Models come and go, data is forever

New models are released every week and we seem to have a revolution in model architecture about every 3 years. It can be exhausting to keep up, especially if your goal is to serve a customer need rather than conduct research. If you find yourself in this position, prioritizing training and evaluation data over modeling is a good strategy. Your labeled data will likely be compatible with any model that will come out. Even if the model doesn’t need to be trained, it’ll still be good to have an accurate evaluation dataset. By keeping your code as model-agnostic as possible you can ride the waves of new models coming out, reaping the performance improvements, with little model customization on your part. Just plug in the new model and combine it with your real treasure, the labeled data.


Chaudhary, Amit. 2020. “A Visual Survey of Data Augmentation in NLP.”

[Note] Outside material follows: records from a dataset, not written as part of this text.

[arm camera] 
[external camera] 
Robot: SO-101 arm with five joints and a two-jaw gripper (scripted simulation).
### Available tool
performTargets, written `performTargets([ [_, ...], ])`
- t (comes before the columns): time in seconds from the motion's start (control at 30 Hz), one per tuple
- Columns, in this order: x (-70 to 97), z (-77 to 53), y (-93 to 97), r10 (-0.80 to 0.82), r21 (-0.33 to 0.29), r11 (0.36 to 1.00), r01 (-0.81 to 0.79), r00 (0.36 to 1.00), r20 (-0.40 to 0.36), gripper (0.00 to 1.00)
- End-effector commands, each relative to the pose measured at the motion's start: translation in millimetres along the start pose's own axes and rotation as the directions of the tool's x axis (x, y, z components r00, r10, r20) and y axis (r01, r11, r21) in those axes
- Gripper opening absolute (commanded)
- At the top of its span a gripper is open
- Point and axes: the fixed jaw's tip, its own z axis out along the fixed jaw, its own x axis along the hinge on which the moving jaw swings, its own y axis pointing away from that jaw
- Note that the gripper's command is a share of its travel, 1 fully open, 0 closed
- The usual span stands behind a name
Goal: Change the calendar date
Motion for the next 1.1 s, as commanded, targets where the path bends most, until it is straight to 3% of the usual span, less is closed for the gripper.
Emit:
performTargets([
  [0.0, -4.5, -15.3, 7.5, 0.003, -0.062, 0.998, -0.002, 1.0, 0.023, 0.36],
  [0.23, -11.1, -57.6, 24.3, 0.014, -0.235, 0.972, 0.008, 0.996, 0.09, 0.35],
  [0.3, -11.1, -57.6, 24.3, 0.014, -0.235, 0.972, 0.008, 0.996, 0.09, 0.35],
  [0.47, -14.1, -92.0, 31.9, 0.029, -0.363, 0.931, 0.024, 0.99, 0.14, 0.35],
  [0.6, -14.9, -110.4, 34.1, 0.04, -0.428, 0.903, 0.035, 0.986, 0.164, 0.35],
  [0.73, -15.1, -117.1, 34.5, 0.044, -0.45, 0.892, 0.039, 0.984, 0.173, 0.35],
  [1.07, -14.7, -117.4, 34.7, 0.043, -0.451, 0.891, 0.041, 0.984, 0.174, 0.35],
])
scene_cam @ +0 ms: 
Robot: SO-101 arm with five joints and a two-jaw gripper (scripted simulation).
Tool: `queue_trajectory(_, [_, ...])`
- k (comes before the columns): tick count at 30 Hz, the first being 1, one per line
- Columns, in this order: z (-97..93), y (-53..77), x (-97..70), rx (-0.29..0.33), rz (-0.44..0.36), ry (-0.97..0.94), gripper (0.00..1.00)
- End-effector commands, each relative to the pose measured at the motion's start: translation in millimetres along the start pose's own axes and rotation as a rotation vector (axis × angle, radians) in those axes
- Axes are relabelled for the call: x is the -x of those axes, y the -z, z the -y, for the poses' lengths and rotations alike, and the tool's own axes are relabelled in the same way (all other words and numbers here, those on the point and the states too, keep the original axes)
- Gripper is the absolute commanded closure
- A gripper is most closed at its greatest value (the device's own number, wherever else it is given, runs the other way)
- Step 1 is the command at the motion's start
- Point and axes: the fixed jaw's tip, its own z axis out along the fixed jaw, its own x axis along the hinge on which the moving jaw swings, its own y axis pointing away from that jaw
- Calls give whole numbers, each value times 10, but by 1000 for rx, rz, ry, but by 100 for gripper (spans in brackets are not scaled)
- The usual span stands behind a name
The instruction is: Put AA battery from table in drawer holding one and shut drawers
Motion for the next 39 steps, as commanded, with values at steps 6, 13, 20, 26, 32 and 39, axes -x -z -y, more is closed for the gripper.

Gilardi, Fabrizio, Meysam Alizadeh, and Maël Kubli. 2023. “ChatGPT Outperforms Crowd Workers for Text-Annotation Tasks.” Proceedings of the National Academy of Sciences 120 (30): e2305016120.
Laurer, Moritz. 2024. “Synthetic Data: Save Money, Time and Carbon with Open Source.”
Qin, Chengwei, Aston Zhang, Zhuosheng Zhang, Jiaao Chen, Michihiro Yasunaga, and Diyi Yang. 2023. “Is ChatGPT a General-Purpose Natural Language Processing Task Solver?” arXiv Preprint arXiv:2302.06476.
Simmering, Paul F, and Paavo Huoviala. 2023. “Large Language Models for Aspect-Based Sentiment Analysis.” arXiv Preprint arXiv:2310.18025.
Törnberg, Petter. 2023. “Chatgpt-4 Outperforms Experts and Crowd Workers in Annotating Political Twitter Messages with Zero-Shot Learning.” arXiv Preprint arXiv:2304.06588.
Wang, Shuhe, Xiaofei Sun, Xiaoya Li, Rongbin Ouyang, Fei Wu, Tianwei Zhang, Jiwei Li, and Guoyin Wang. 2023. “Gpt-Ner: Named Entity Recognition via Large Language Models.” arXiv Preprint arXiv:2304.10428.
Ziems, Caleb, Omar Shaikh, Zhehao Zhang, William Held, Jiaao Chen, and Diyi Yang. 2023. “Can Large Language Models Transform Computational Social Science?” Computational Linguistics, 1–53.